| EXERCISE GOAL |
Gather every line from the entries below that includes "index".
**** DATASET EXCERPTS
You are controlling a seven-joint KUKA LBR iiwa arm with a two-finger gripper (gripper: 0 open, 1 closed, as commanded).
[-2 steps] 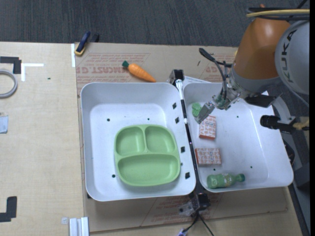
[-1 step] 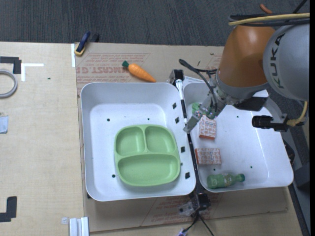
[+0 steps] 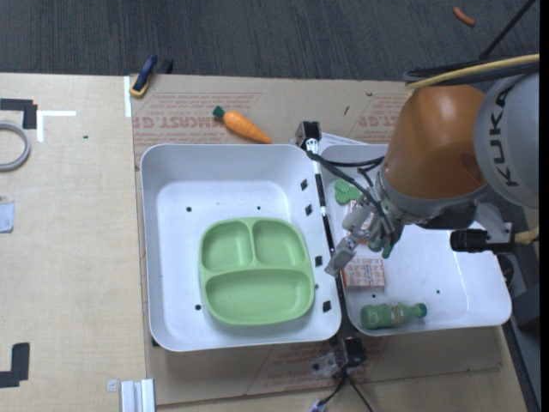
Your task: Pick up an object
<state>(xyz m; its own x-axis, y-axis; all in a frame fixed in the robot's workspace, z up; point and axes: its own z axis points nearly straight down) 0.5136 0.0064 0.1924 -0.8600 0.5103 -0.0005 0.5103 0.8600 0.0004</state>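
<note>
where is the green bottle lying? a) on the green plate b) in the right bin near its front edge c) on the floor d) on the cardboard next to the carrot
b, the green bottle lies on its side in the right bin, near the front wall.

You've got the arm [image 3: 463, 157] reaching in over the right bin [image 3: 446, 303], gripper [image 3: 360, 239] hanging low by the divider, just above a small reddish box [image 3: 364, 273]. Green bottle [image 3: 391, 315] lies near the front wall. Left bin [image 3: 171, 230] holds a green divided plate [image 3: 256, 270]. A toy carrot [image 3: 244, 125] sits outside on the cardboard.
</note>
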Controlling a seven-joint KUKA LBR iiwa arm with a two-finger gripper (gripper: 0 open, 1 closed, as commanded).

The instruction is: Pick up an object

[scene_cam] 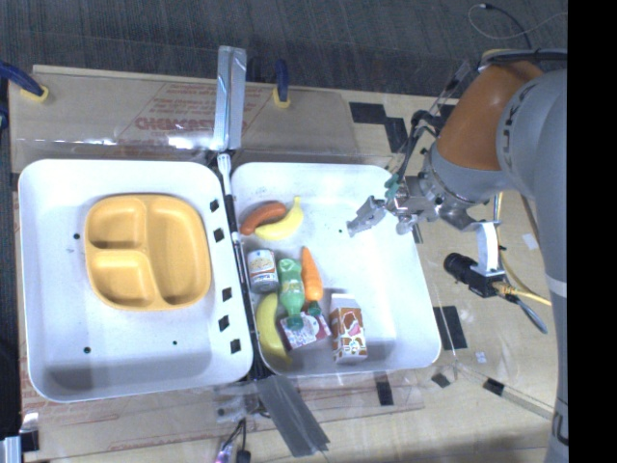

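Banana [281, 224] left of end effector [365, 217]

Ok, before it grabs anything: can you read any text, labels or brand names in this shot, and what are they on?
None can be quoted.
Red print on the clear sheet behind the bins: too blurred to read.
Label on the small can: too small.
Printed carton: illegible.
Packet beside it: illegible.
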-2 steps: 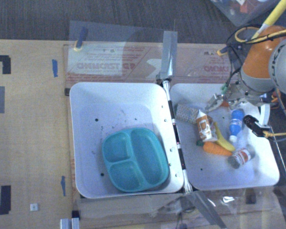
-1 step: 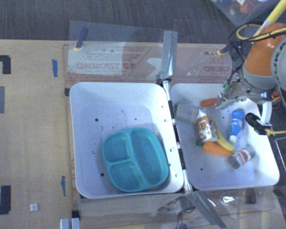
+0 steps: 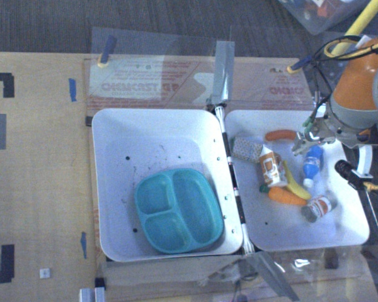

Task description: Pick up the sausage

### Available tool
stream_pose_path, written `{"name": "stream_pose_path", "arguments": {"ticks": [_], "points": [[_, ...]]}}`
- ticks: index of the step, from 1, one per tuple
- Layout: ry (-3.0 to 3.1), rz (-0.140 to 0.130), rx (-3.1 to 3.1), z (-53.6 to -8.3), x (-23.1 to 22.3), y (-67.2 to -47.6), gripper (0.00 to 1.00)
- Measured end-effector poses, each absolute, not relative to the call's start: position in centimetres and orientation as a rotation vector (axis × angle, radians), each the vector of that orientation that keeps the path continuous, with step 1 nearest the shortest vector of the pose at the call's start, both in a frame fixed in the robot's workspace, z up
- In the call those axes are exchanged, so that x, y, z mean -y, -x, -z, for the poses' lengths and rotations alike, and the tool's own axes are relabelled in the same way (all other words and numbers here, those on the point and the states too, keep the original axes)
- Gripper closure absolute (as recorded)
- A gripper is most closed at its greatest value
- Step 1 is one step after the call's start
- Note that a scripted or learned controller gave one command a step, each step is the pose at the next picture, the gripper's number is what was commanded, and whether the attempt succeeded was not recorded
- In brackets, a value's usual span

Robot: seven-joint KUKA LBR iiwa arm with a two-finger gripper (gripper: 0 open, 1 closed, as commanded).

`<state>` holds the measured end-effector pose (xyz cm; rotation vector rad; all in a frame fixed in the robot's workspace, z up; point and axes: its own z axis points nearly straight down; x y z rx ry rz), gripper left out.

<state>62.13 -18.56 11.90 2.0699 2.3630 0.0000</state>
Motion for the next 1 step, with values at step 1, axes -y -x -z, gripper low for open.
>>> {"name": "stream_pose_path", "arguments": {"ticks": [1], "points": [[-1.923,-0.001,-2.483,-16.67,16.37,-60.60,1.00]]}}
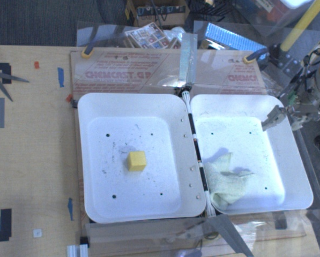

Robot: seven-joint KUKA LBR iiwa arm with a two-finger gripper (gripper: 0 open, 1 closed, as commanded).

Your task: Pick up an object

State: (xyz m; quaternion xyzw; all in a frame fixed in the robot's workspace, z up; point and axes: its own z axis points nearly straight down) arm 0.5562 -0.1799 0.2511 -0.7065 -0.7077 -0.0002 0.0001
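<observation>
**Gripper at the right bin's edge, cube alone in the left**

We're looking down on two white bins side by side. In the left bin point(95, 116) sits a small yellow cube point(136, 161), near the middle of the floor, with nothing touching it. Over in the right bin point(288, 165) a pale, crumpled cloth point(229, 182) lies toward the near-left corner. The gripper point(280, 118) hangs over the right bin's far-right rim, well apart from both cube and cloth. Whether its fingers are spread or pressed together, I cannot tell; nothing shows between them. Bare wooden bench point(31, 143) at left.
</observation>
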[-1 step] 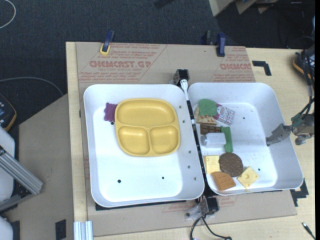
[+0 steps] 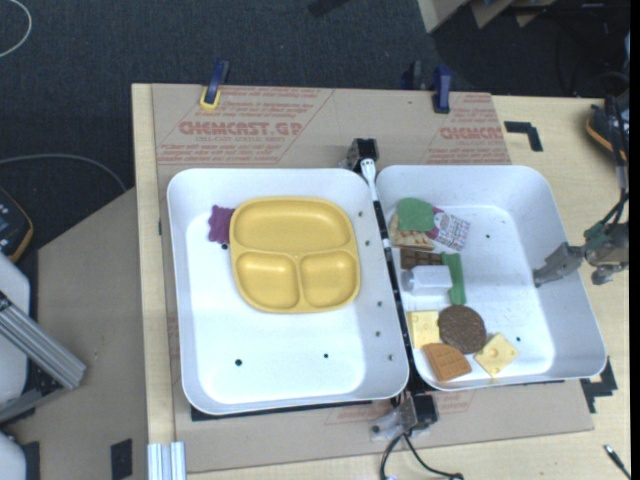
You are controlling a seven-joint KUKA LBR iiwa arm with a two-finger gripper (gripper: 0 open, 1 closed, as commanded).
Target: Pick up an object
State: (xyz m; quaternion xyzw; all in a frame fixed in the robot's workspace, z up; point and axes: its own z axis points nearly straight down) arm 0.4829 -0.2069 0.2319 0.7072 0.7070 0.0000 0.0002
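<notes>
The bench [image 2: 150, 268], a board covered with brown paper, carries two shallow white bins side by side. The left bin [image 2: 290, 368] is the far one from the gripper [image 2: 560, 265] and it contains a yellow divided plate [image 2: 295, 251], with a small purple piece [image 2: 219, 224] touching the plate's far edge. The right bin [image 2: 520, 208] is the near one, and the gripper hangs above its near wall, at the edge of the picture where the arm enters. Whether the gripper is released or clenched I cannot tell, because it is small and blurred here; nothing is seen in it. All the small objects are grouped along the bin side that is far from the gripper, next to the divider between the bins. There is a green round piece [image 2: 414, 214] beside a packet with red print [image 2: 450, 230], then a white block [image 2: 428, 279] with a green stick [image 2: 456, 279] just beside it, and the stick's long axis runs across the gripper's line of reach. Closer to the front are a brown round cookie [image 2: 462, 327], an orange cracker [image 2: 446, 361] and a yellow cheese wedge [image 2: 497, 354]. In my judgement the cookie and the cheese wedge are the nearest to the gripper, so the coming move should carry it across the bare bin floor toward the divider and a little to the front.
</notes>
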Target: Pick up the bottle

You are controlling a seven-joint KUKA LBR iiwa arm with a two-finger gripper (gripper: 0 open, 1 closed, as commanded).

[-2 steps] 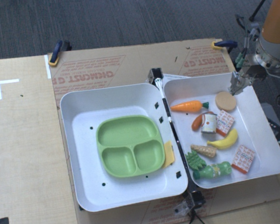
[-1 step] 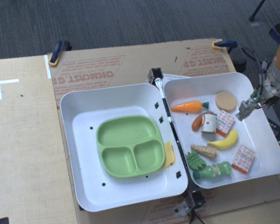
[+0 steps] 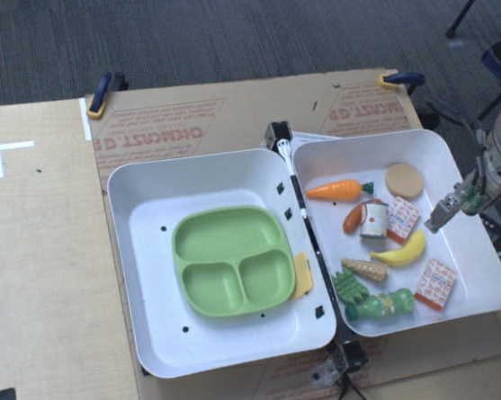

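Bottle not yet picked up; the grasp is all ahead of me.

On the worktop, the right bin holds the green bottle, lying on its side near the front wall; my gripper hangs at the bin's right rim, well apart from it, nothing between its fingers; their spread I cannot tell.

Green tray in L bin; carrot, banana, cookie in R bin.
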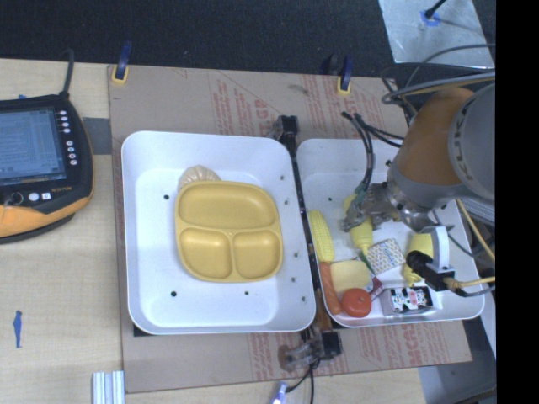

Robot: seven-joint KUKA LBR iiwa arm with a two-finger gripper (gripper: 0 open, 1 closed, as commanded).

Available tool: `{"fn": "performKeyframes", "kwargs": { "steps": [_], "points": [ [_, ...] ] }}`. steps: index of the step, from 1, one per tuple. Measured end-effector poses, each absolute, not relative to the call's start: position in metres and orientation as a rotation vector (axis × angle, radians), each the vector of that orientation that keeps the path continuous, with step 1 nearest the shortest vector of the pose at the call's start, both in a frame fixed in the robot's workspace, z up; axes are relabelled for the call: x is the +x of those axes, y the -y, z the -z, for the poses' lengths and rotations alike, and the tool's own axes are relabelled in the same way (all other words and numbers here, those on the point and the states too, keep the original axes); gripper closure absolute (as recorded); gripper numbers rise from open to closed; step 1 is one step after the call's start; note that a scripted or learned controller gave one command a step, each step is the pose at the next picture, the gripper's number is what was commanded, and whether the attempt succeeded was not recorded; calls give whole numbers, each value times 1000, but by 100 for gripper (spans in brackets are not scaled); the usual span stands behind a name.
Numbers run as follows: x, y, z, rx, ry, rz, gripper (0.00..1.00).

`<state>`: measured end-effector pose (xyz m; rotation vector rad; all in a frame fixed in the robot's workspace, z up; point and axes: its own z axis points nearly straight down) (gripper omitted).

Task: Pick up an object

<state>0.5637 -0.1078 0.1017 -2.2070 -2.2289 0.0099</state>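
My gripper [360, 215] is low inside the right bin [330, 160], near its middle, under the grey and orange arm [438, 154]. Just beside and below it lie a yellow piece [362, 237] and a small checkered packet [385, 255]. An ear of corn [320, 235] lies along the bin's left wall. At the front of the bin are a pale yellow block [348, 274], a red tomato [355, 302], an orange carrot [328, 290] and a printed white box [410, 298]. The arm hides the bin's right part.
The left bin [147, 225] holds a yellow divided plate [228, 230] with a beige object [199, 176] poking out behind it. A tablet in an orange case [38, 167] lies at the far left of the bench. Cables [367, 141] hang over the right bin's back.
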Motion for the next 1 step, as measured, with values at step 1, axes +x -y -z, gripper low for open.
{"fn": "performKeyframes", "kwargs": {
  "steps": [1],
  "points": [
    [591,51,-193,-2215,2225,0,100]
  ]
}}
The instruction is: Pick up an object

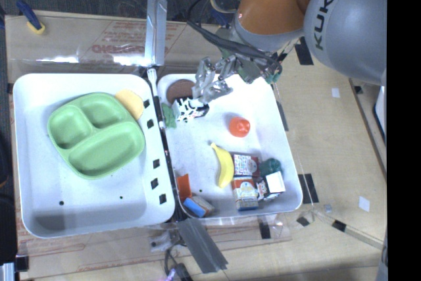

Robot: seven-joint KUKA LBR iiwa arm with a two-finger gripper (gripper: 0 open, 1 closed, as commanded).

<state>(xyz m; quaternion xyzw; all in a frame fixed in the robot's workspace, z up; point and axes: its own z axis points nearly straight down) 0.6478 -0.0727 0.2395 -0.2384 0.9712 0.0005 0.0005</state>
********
| RESULT FOR THIS EXERCISE |
- ticks: index of the step, from 1, one per tuple
Available tool: `{"fn": "performKeyframes", "kwargs": { "steps": [_], "points": [ [_, ...] ] }}`. steps: index of the step, from 1, one per tuple. Measured end-effector poses, each absolute, not relative to the call's start: position in metres and orientation as a rotation vector (axis × angle, radians), each the vector of that orientation that keeps the path continuous, with step 1 nearest the shortest vector of the pose at the call's start, both in a frame fixed in the robot's workspace, z up; axes are relabelled for the call: x is the +x of those axes, y the -y, z the -z, for the poses' lengths and rotations alike, and the tool's own axes are relabelled in the same way (all other words and numbers here, those on the point and the states too, keep the original axes); gripper closure absolute (as recorded); gripper numbers rise from open to closed; step 1 is one step after the call's start; note that a scripted or learned controller gave one command a step, each step is the pose at the next picture, the gripper's number is what was commanded, and whether the attempt succeeded was not recorded; calls give whole numbers, each value times 1000, but by 100 for gripper (spans in brackets are not scaled); the usual span stands behind a name.

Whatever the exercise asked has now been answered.